[an error occurred while processing this directive] The 5 Stages of Exercise: Where Are You At? - Steven and Chris

The 5 Stages of Exercise: Where Are You At?


Fitness Expert Oonagh Duncan tells us about the psychological stages of getting yourself from a couch potato to a seasoned athlete!

the 5 stages of exercise - wikipedia

Ok so some of us out there are running marathons regularly, some of us not so much! Regardless, you say that there is some psychology to why each of us get stuck at our current stage of activity. This idea has been around for decades but it's the opposite of fitness fad thinking — this still applies today and I think it can be beneficial regardless of which stage you're at. Pretty much all of us can get stuck at a stage and if we understand the stage and what we need to move on!

1. Pre-contemplation:

This person is not even thinking of exercising. This person says 'yeah right' when you ask if they work out.

Strategy: What this person needs is more information. They would be unlikely to seek out that information themselves because they are not even interested in exercise. But if you know someone in this stage and you want to help them, you might want to find out what misunderstandings they have about exercise.

This person probably feels this way because they have some fears or misunderstandings about exercise. I know people who believe that exercise has to be really intense to be effective and they aren't willing to spend an hour in a breathless state. I know people who think they are too old to start exercising and people who think they shouldn't exercise because they have a bad back or arthritis or they are pregnant.  In all of these cases, I would encourage these people to ask their doctor about it and most of the time their doctor will say that some exercise is almost always better than no exercise.

Stage 2: Contemplation

This person is thinking about it but hasn't done anything about it. This person at least feels guilty that they DON'T exercise.

Strategy: In this stage it's usually about increasing self-confidence. This is where having a buddy or social support can be so helpful. Having someone agree to walk into that first fitness class with you or agree to walk half of the 5K race with you can mean all the world. For example, there's a yoga studio where I live that has a class that is only for men who are absolute beginners. Because no one wants to feel like they are going to be the only one in the room who doesn't know what to do!

Stage 3: Preparation

If you're here, you're still not working out!

You might have bought fitness wear by this point, even bought a gym membership but you aren't using it. By the way, what percentage of gym memberships do you think go unused? It's between 60-80 per cent!  So a lot of us are stuck here. And what do you think is the number one reason why people say they don't use their gym membership? "I don't have the time."

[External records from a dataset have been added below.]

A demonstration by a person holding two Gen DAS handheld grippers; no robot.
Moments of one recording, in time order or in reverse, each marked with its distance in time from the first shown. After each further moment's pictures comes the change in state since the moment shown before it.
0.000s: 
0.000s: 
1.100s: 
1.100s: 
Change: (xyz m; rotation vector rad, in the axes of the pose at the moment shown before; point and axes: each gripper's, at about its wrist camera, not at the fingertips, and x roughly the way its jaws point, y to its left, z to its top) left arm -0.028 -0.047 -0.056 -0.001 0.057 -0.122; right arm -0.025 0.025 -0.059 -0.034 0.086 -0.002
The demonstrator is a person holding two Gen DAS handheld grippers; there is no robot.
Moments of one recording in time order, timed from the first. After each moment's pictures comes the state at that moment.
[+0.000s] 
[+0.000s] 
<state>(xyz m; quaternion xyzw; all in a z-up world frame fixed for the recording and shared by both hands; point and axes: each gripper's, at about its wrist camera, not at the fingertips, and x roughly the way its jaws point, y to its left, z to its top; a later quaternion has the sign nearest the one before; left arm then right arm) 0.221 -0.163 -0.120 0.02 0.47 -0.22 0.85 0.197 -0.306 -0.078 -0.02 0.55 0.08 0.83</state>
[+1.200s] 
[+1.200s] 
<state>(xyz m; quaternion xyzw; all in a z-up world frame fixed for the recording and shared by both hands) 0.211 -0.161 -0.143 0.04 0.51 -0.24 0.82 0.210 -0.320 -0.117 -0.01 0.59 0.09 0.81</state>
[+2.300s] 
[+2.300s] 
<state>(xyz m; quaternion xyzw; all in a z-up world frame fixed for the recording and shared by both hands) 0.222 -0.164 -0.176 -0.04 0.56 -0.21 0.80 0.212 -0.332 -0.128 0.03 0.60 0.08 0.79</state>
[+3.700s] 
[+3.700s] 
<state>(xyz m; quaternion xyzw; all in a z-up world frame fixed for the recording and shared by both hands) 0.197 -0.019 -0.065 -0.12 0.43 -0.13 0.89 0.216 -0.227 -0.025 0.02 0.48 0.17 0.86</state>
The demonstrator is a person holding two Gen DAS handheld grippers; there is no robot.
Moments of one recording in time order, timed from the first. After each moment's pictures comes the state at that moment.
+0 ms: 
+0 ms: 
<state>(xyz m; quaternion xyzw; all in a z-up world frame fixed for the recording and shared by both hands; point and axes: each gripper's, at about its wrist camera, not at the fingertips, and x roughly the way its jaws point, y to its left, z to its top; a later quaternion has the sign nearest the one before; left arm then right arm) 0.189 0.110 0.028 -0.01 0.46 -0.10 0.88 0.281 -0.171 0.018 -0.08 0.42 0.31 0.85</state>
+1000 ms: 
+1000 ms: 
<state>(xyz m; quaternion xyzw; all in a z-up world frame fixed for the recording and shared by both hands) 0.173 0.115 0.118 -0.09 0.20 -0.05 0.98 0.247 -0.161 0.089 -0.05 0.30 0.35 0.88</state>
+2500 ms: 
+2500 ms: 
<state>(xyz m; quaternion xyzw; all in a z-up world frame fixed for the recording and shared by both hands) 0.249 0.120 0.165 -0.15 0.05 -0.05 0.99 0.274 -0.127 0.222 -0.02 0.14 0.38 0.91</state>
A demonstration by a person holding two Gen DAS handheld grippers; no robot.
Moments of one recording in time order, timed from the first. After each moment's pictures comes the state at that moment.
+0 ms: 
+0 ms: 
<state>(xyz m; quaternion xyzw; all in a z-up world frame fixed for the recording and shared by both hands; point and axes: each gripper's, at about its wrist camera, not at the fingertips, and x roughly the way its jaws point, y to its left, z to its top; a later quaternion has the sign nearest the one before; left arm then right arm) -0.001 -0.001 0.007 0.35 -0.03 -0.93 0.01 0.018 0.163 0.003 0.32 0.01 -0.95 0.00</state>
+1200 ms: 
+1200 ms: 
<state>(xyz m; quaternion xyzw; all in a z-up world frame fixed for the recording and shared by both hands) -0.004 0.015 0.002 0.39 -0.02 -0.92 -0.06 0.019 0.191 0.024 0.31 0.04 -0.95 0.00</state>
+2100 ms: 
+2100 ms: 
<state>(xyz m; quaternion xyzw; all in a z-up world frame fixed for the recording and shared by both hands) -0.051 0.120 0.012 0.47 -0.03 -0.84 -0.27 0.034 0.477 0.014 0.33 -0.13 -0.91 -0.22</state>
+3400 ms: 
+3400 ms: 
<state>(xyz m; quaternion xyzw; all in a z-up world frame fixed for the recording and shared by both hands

Strategy: At this stage you need to be honest about what that final barrier is and tackle it specifically. For example, recognize if you're prioritizing other things in your life over exercising, that's the only way any of us free time to exercise, we're all busy. Find your excuse and get past it!

Stage 4: Action

This person is exercising but haven't been doing it for very long. This is the New Year's Resolution January exerciser!

Strategy: The first thing you want to do is give yourself serious props for exercising. Studies prove that rewards work so treat yourself a little. Get an unnecessary pedicure or have a long chat with an old friend that you miss, whatever makes you feel rewarded.  The danger here is relapse. People in this stage are fragile in their self-conception as active people so they might have a lazy weekend and then think 'forget it, I failed.' A lazy weekend (or week) doesn't necessarily mean a lazy life. It's up to you to get back on that horse!

Stage 5: Maintenance

This person has been exercising for six months or more. This is the person who kept their resolution and has made it a lifestyle change!

Strategy: The risk here is that you might be getting bored, you might be 'plateau'-ing (where people are noticing diminishing results from their same old workout) and that can cause some people lose their enthusiasm. This is a good time to set new goals and again, it's all about that social support or workout buddy. Studies show that people who participate in group exercise classes are six times more likely to renew their gym membership year after year. Joining a team or signing up for an event with a friend can really give you the motivation to take your training to the next level.